Problem description:
Without including any images, repeat the data exactly.

━━━

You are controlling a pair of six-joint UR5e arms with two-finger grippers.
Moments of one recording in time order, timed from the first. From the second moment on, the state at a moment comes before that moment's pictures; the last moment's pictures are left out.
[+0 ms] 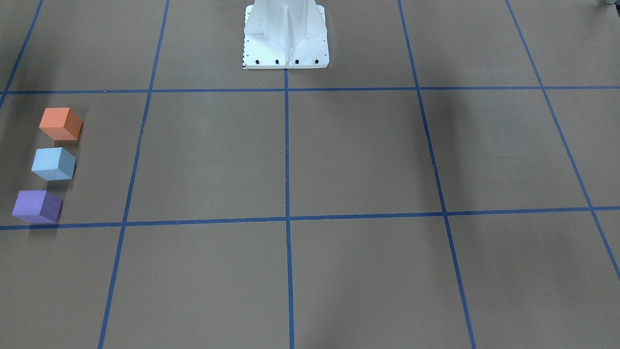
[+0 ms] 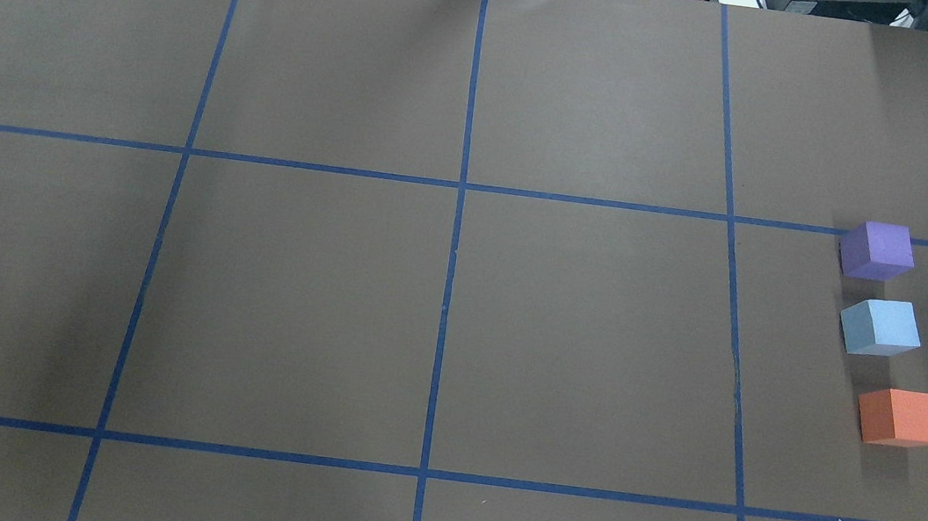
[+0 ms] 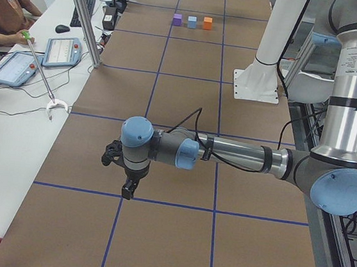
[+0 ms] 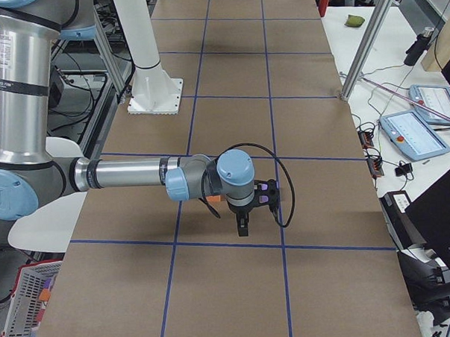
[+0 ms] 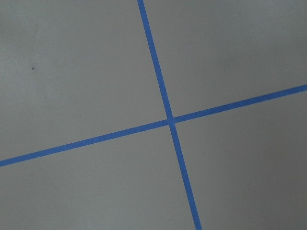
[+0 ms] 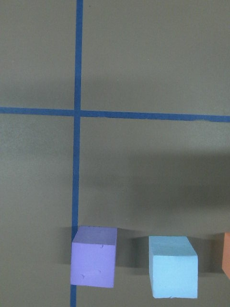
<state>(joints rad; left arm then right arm) -1.57 -1.57 -1.64 -1.63 -2.31 0.17 1.58 -1.75 1.77 -1.43 2.40 0.09</state>
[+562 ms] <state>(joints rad) -1.57 -1.56 -1.64 -1.63 -2.31 0.16 1.62 -1.77 1.75 -1.43 2.40 0.03</state>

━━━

Exercise solution:
You are controlling a pair of six-joint UR5e arms with two-finger grippers.
Moments of one recording in time order, timed from the first. From the second moment on, the state at a moment comes before that moment's pictures; the last moment's pictures are left out.
[+0 ms] 
[+0 ms] 
[+0 ms] 
[+0 ms] 
[+0 ms] 
[+0 ms] 
<state>(joints rad; left arm then right arm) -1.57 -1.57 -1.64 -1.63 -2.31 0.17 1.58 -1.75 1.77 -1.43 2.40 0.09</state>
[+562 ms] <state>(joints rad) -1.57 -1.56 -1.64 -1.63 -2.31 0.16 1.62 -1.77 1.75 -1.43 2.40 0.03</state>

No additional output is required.